Pada Suku Bajo, dikenal empat kelompok masyarakat yang didasarkan pada karakteristik mereka dalam kaitannya dengan aktifitas mereka di lautan. Empat kelompok masyarakat ini dikenal dengan sebutan sebagai berikut;
  1. Kelompok Lilibu; yakni Suku Bajo yang biasanya mengarungi lautan hanya satu dua hari untuk mencari ikan dan jarak melautnya pun tidak terlalu jauh. Setelah ikan didapat, kelompok ini biasanya segera ‘pulang’ untuk bertemu keluarganya. Perahu kyang digunakan oleh kelompok ini biasanya berukuran kecil yang bernama soppe dan dikendalikan menggunakan dayung.

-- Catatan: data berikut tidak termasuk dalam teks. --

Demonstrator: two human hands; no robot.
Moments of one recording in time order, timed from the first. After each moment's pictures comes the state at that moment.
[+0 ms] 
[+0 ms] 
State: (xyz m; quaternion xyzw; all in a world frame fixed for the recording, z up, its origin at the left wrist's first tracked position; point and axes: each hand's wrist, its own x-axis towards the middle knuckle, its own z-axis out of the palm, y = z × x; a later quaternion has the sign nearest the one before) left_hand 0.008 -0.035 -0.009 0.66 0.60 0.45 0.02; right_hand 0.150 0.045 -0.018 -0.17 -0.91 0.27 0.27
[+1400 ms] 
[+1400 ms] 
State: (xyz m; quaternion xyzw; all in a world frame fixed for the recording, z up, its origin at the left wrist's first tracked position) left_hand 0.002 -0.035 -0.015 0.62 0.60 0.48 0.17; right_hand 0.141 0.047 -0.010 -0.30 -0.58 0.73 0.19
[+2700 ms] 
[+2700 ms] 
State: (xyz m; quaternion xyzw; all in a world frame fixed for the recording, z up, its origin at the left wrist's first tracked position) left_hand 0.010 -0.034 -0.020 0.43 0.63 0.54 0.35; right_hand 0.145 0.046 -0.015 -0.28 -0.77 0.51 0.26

  2. Kelompok Papongka; yakni Suku Bajo yang bisa dikenali dengan aktifitas melautnya yang hanya seminggu dua minggu saja untuk mencari ikan. Perahu yang digunakan oleh kelompok ini hampir sama dengan kelompok Lilibu. Hanya saja, berbeda dengan kelompok Lilibu, jarak tempuh mereka bisa lebih jauh dan keluar pulau. Bila dirasa telah memperoleh hasil atau kehabisan air bersih, mereka akan menyinggahi pulau-pulau terdekat. Setelah menjual ikan-ikan tangkapan dan mendapat air bersih, mereka pun kembali ke laut. 
  3. Kelompok Sakai; yakni Suku Bajo yang memiliki kebiasaan mencari ikan yang wilayah kerjanya jauh lebih luas. Bila kelompok Papongka hitungannya hanya keluar pulau, maka kelompok Sakai hitungannya sudah antar pulau. Sehingga, waktu yang dibutuhkan pun lebih lama. Mereka bisa berada di “tempat kerja”nya itu selama sebulan atau dua bulan. Karena itu, perahu yang digunakan pun lebih besar dan saat ini umumnya telah bermesin. 

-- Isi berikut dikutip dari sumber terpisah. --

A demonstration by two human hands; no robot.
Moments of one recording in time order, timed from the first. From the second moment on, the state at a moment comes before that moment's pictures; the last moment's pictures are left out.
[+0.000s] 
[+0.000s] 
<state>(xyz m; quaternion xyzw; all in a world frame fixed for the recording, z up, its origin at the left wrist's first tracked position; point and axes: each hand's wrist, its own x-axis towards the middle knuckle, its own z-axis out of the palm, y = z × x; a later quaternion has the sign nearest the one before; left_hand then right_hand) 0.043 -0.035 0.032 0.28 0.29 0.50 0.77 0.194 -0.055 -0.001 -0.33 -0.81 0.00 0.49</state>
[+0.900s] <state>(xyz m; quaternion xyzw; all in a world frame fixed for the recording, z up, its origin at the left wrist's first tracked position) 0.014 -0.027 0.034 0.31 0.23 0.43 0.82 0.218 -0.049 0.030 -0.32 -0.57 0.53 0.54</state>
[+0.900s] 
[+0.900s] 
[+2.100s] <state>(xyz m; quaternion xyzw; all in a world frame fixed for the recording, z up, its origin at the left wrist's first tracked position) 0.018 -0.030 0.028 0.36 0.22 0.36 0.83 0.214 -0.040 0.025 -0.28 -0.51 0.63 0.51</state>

  4. Kelompok Lame; yakni Suku Bajo yang bisa dikategorikan nelayan-nelayan yang lebih modern. Mereka menggunakan perahu besar dengan awak yang besar dan mesin bertenaga besar. Karena, mereka memang bakal mengarungi laut lepas hingga menjangkau negara lain. Dan, mereka bisa berada di lahan nafkahnya itu hingga berbulan-bulan. 

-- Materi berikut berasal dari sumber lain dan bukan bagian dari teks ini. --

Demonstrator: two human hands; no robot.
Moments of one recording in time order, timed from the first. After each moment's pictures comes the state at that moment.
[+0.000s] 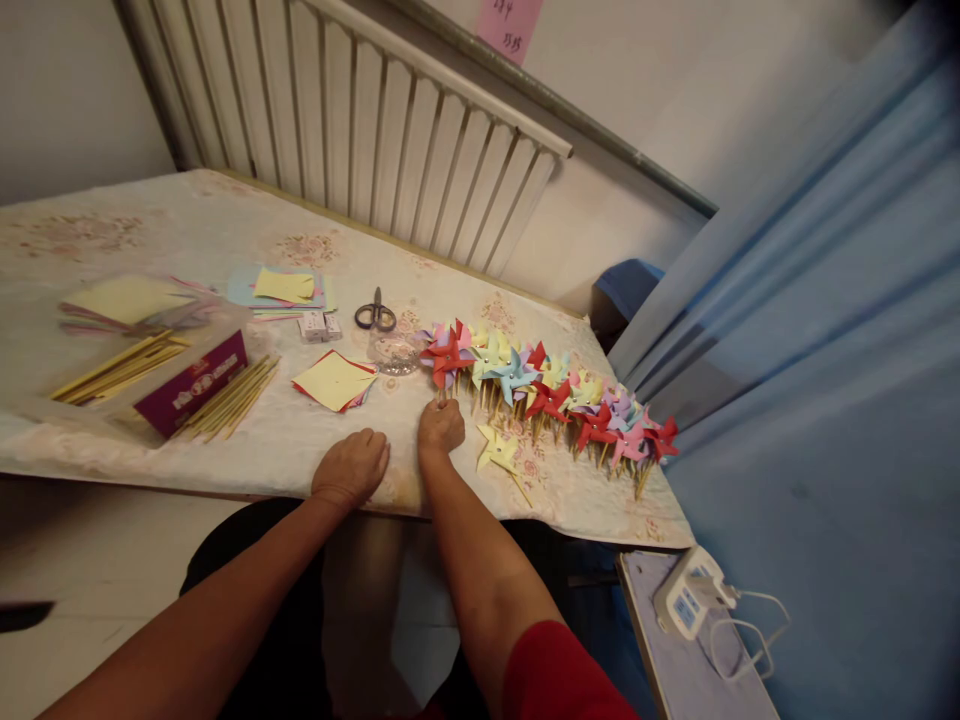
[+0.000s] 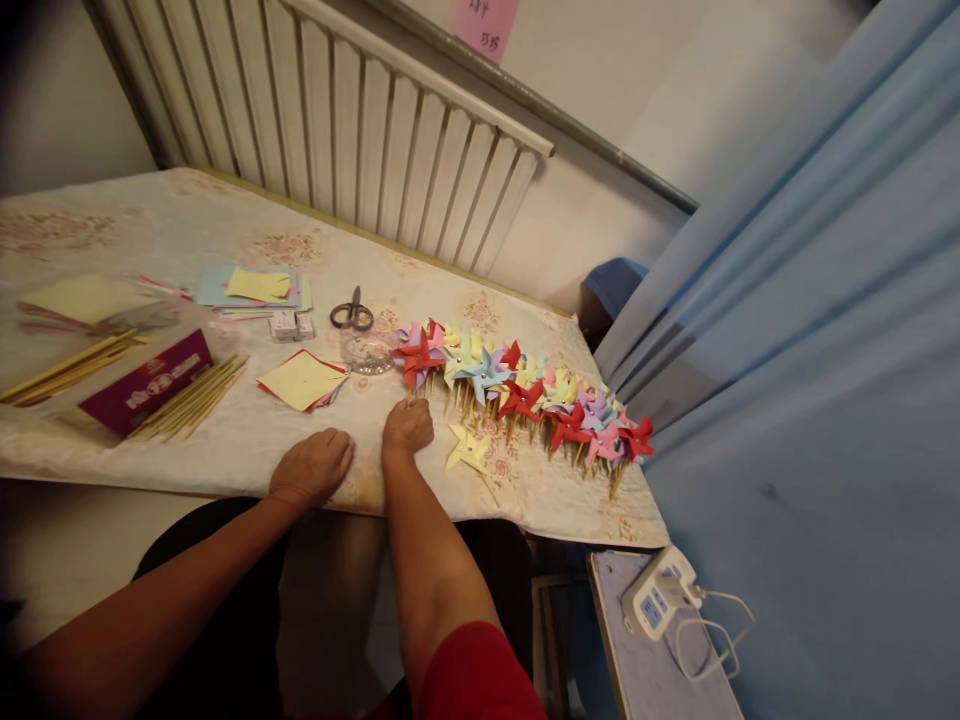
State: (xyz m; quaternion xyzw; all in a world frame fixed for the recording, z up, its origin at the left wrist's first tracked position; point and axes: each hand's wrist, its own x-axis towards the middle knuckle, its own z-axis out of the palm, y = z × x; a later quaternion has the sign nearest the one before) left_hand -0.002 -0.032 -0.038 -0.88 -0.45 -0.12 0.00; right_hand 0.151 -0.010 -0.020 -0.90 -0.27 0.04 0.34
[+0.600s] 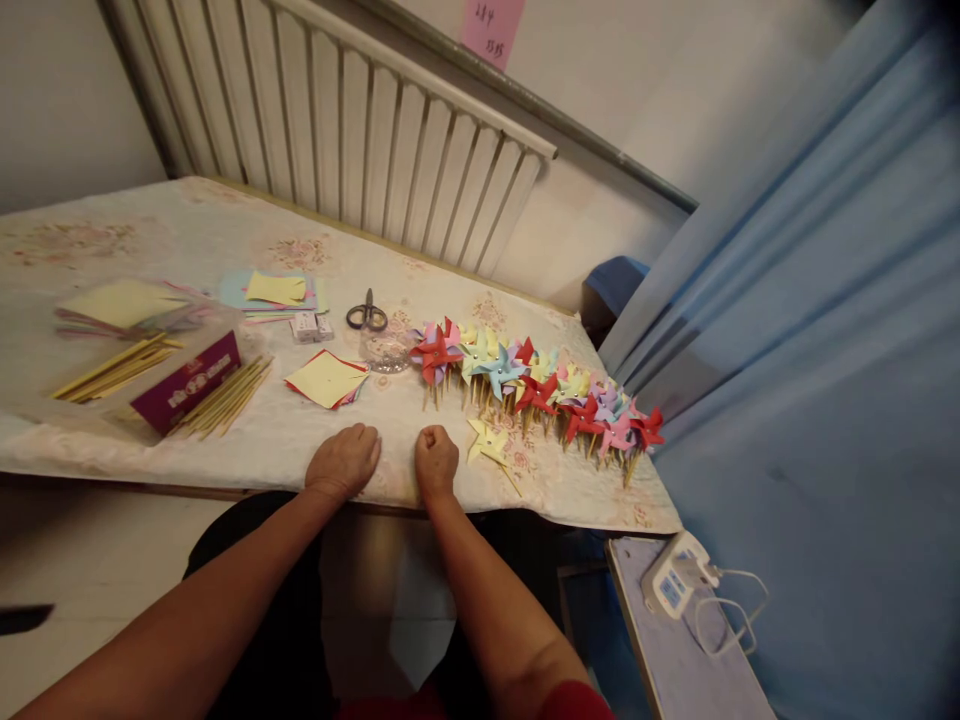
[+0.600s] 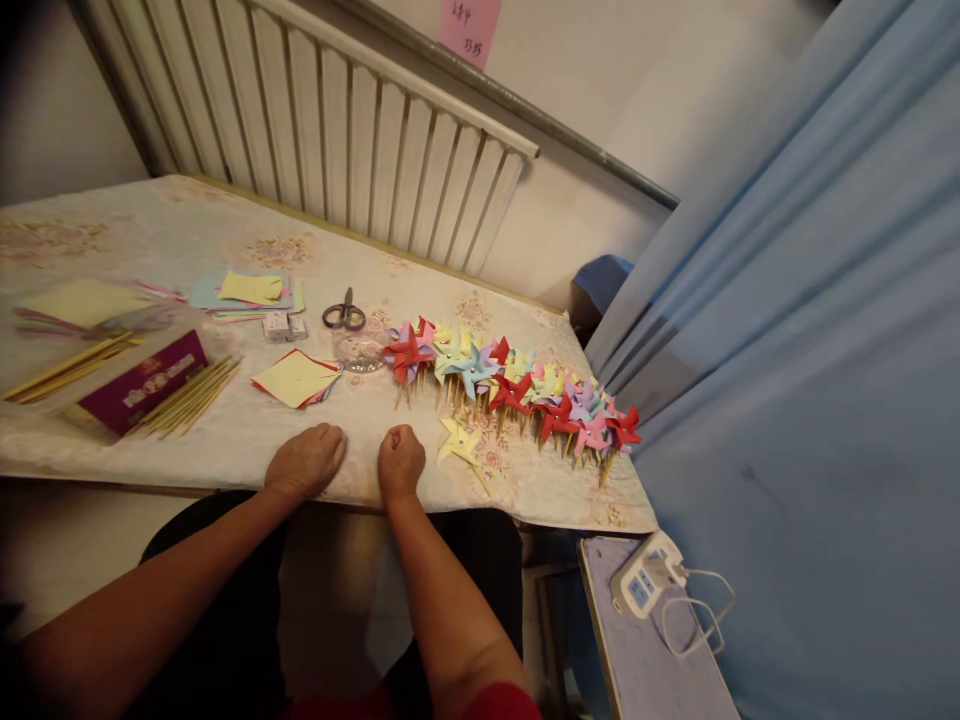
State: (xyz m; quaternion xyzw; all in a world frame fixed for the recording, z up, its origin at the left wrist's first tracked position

Kepercayaan dan Adat Istiadat Suku Bajo
Meskipun Suku bajo beragama Islam, namun mereka masih hidup dalam dimensi leluhur. Budaya mantera-mantera, sesajen serta kepercayaan roh jahat masih mendominasi kehidupan mereka. Peran dukun masih sangat dominan untuk menyembuhkan penyakit serta untuk menolak bala atau memberikan ilmu ilmu. Orang Bajo sangat mempercayai setan-setan yang berada di lingkungan sekitarnya. Rumah dan dapur-dapur mereka. Mereka percaya pantangan-pantangan dan larangan, seperti misalnya larangan meminta kepada tetangga seperti minyak tanah, garam, air atau apapun setelah magrib. Mereka juga percaya dengan upacara tebus jiwa. Melempar sesajen ayam ke laut. Artinya kehidupan pasangan itu telah dipindahkan ke binatang sesaji. Ini misalnya dilakukan oleh pemuda yang ingin menikahi perempuan yang lebih tinggi status sosialnya. Masyarakat Suku Bajo menyebut rumah palemana atau rumah di atas perahu. Karena masyarakat Suku Bajo bermukim dan mencari nafkah diatas laut. Karena itulah mereka mendapat julukan sebagai manusia perahu.

Menurut masyarakat Suku Bajo bahwa pemanasan global sekarang, orang-orang Bajo kesulitan memantau perubahan iklim. Padahal biasanya mereka sangat presisi dalam mengantisipasi. Gelombang pasang, letusan gunung berapi bisa diprediksi jauh hari sebelumnya. Untuk berlayar di siang hari, pada saat mereka tidak bisa melihat pantai, mereka mengandalkan ombak dan angin. Pada malam hari, bintang bintanglah yang menunjukan jalan. Mereka menyebut bintang itu mamau atau karangita. Mamau atau karangita bisa menjadi penunjuk arah yang dituju. Suku Bajo, memiliki keyakinan penuh atas sebuah ungkapan, bahwa Tuhan telah memberikan bumi dengan segala isinya untuk manusia. Keyakinan tersebut tertuang dalam satu Falsafah hidup masyarakat Bajo yaitu, ‘Papu Manak Ita Lino Bake isi-isina, kitanaja manusia mamikira bhatingga kolekna mangelolana‘, artinya Tuhan telah memberikan dunia ini dengan segala isinya, kita sebagai manusia yang memikirkan bagaimana cara memperoleh dan mempergunakannya. Sehingga laut dan hasilnya merupakan tempat meniti kehidupan dan mempertahankan diri sambil terus mewariskan budaya leluhur suku Bajo. Dalam suku Bajo, laki-laki atau pria biasa dipanggil dengan sebutan Lilla dan perempuan dengan sebutan Dinda.